### WHAT YOU ARE ASKED TO DO
Everything from the line with "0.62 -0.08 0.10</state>" to the end of the data below must be returned exactly as it is, and nothing besides.

### EXTRACTED DATA
- - - - -

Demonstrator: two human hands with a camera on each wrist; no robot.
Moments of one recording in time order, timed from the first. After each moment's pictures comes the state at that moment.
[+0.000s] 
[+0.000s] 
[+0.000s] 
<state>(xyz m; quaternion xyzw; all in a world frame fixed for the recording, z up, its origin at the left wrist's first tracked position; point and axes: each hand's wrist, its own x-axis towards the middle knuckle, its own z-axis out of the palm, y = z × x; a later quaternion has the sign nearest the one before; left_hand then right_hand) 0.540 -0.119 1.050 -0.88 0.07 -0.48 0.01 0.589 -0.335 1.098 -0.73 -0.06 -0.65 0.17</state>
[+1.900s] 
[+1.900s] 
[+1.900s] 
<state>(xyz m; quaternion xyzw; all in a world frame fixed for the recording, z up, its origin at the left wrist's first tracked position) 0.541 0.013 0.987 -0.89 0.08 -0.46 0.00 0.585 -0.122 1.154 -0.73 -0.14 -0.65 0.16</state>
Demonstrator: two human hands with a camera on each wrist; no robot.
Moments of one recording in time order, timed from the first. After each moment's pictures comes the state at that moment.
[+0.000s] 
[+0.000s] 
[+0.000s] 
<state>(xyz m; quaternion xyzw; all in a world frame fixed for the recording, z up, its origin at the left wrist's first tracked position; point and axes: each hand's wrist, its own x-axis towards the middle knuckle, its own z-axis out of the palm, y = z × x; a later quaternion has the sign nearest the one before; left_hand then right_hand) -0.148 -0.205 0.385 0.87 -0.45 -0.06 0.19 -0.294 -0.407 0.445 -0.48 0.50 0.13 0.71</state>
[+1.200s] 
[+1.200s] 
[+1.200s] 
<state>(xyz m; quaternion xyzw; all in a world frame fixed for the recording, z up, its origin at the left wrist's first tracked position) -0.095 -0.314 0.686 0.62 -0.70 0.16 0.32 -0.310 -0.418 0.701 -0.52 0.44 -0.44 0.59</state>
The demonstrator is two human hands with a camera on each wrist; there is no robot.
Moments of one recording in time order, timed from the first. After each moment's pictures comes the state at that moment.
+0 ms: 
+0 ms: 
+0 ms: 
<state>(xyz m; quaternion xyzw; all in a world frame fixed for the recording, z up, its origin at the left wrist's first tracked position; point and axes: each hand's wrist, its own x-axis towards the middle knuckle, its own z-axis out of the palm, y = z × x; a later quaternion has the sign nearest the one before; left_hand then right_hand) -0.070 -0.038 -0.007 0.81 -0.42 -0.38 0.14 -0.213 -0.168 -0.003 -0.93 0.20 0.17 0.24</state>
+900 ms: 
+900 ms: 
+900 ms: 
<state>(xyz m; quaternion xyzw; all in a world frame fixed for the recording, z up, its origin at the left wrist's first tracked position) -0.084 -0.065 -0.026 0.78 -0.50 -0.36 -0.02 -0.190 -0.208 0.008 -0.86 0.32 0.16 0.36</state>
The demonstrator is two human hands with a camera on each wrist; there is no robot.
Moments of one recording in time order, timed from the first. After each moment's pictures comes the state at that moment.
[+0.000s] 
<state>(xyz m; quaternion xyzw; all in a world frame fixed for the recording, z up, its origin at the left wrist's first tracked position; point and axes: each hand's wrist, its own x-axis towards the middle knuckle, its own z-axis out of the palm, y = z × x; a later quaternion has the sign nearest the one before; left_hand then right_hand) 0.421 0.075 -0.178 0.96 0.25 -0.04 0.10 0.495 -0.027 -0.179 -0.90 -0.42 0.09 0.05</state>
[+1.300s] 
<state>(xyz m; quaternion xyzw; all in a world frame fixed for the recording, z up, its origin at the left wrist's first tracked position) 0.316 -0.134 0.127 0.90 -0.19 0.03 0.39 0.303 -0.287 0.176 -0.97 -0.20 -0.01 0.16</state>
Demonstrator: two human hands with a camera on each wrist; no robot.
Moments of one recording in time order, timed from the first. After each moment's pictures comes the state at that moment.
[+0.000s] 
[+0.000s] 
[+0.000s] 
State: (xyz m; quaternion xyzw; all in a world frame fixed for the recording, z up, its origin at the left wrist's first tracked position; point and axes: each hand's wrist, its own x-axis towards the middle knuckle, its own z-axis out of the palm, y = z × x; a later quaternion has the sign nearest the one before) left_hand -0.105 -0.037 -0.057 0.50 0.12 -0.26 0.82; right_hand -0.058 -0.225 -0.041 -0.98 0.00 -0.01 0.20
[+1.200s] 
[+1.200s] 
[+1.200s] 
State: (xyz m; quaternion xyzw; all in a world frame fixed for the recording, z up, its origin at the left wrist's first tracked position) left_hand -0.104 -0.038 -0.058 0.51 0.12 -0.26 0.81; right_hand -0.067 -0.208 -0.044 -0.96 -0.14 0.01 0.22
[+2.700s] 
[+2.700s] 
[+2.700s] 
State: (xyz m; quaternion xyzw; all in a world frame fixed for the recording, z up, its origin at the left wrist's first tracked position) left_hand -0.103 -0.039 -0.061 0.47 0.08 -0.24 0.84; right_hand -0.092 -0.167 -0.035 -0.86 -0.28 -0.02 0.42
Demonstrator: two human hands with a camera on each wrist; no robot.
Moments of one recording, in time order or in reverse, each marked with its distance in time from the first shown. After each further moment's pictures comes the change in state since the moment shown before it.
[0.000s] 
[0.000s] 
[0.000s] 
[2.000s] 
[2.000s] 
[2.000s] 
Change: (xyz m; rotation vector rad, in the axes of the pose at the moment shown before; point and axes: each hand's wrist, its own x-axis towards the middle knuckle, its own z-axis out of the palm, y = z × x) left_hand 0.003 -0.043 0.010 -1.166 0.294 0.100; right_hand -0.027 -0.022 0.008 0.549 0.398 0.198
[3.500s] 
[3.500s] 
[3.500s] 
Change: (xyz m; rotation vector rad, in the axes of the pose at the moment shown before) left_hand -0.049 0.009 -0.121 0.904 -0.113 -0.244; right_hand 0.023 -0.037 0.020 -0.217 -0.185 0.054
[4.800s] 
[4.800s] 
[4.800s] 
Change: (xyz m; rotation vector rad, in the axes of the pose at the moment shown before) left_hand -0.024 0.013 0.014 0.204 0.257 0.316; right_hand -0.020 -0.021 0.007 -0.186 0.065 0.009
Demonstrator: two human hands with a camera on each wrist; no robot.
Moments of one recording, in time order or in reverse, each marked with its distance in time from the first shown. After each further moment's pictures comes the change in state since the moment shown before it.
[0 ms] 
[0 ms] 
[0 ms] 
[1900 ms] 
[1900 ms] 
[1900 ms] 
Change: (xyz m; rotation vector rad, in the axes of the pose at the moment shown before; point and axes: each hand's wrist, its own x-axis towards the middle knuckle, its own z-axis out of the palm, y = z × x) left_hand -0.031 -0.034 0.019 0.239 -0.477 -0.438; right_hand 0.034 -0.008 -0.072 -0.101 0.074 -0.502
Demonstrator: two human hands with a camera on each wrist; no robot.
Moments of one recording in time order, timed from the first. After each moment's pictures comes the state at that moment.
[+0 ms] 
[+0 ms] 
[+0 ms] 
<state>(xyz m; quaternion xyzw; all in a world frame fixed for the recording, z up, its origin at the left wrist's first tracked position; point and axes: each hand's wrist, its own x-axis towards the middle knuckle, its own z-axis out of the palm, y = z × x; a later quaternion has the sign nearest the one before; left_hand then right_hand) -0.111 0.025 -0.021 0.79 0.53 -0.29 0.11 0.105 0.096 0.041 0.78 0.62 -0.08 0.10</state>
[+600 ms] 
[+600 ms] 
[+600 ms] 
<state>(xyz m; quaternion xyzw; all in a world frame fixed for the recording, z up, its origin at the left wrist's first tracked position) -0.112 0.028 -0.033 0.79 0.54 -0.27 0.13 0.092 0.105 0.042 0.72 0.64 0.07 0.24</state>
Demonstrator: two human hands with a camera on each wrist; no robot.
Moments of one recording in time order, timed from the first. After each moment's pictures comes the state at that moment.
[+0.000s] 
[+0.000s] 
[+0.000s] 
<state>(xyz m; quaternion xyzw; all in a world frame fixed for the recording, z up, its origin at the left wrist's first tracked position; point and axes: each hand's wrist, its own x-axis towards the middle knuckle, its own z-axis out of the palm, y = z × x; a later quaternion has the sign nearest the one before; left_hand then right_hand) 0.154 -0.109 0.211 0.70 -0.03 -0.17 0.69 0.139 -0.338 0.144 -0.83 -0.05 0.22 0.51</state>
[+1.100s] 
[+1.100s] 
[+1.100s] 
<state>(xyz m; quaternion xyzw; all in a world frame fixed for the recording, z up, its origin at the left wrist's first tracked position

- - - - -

### SOLUTION BELOW
<state>(xyz m; quaternion xyzw; all in a world frame fixed for the recording, z up, its origin at the left wrist's first tracked position; point and axes: each hand's wrist, its own x-axis towards the middle knuckle, its own z-axis out of the palm, y = z × x; a later quaternion has the sign nearest the one before; left_hand then right_hand) -0.111 0.025 -0.021 0.79 0.53 -0.29 0.11 0.105 0.096 0.041 0.78 0.62 -0.08 0.10</state>
[+600 ms] 
[+600 ms] 
[+600 ms] 
<state>(xyz m; quaternion xyzw; all in a world frame fixed for the recording, z up, its origin at the left wrist's first tracked position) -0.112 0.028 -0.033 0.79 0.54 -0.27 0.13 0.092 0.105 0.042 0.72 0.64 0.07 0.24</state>
Demonstrator: two human hands with a camera on each wrist; no robot.
Moments of one recording in time order, timed from the first. After each moment's pictures comes the state at that moment.
[+0.000s] 
[+0.000s] 
[+0.000s] 
<state>(xyz m; quaternion xyzw; all in a world frame fixed for the recording, z up, its origin at the left wrist's first tracked position; point and axes: each hand's wrist, its own x-axis towards the middle knuckle, its own z-axis out of the palm, y = z × x; a later quaternion has the sign nearest the one before; left_hand then right_hand) 0.154 -0.109 0.211 0.70 -0.03 -0.17 0.69 0.139 -0.338 0.144 -0.83 -0.05 0.22 0.51</state>
[+1.100s] 
[+1.100s] 
[+1.100s] 
<state>(xyz m; quaternion xyzw; all in a world frame fixed for the recording, z up, its origin at the left wrist's first tracked position

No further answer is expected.